▸ About this exercise: Repeat the data exactly, leaving out any image.

▸ Provided material:
+++++

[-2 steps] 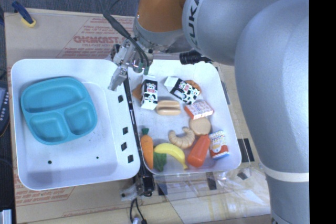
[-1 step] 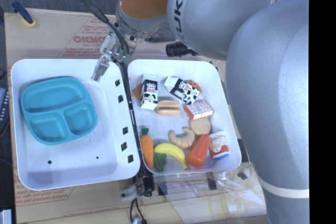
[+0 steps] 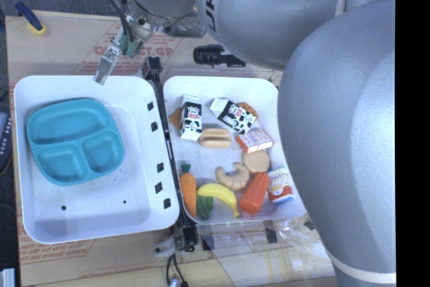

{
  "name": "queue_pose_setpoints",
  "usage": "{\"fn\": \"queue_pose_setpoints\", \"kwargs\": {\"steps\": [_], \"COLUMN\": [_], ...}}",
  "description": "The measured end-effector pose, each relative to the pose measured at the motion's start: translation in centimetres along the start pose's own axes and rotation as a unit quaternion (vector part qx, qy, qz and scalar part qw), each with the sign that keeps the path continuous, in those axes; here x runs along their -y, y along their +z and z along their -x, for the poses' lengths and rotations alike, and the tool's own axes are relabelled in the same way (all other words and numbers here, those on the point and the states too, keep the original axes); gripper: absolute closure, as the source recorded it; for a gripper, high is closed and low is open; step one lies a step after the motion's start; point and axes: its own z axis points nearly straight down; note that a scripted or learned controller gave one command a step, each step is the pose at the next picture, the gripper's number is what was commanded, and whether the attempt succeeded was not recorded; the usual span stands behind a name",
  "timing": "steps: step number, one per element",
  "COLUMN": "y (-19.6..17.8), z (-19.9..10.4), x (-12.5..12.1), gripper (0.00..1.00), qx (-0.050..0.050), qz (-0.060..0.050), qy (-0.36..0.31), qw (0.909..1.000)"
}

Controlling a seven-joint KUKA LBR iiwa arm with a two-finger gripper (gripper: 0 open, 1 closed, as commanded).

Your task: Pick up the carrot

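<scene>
Lying at the left edge of the right bin (image 3: 282,212), beside one banana (image 3: 219,195), one carrot (image 3: 188,192) awaits pickup. Gripper (image 3: 111,60) hangs above the left bin's (image 3: 40,228) far rim, holding nothing; its opening cannot be told. Approach stage: next, travel across and descend. One blue tray (image 3: 72,139), two milk cartons (image 3: 191,120).
</scene>
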Motion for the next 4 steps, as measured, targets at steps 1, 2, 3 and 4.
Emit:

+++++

▸ Task response:
[-2 steps] 
[-1 step] 
[+0 steps] 

{
  "name": "queue_pose_setpoints",
  "usage": "{\"fn\": \"queue_pose_setpoints\", \"kwargs\": {\"steps\": [_], \"COLUMN\": [_], ...}}",
  "description": "The measured end-effector pose, each relative to the pose measured at the motion's start: translation in centimetres along the start pose's own axes and rotation as a unit quaternion (vector part qx, qy, qz and scalar part qw), each with the sign that keeps the path continuous, in those axes; here x runs along their -y, y along their +z and z along their -x, for the poses' lengths and rotations alike, and the tool's own axes are relabelled in the same way (all other words and numbers here, those on the point and the states too, keep the original axes); gripper: absolute closure, as the source recorded it; for a gripper, high is closed and low is open; step one lies a step after the motion's start; point and axes: its own z axis points nearly straight down; note that a scripted or learned controller gave one command a step, each step is the pose at the next picture, the gripper's number is what was commanded, and whether the attempt succeeded was not recorded; the usual span stands behind a name",
  "timing": "steps: step number, one per element",
  "COLUMN": "y (-19.6..17.8), z (-19.9..10.4), x (-12.5..12.1), gripper (0.00..1.00), qx (-0.050..0.050), qz (-0.060..0.050), qy (-0.36..0.31), qw (0.909..1.000)"
}

Controlling a seven-joint KUKA LBR iiwa arm with a two-finger gripper (gripper: 0 open, 1 closed, as commanded).

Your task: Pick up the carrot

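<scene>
Lying at the left edge of the right bin (image 3: 282,212), beside one banana (image 3: 219,195), one carrot (image 3: 188,192) awaits pickup. Gripper (image 3: 111,60) hangs above the left bin's (image 3: 40,228) far rim, holding nothing; its opening cannot be told. Approach stage: next, travel across and descend. One blue tray (image 3: 72,139), two milk cartons (image 3: 191,120).
</scene>
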Motion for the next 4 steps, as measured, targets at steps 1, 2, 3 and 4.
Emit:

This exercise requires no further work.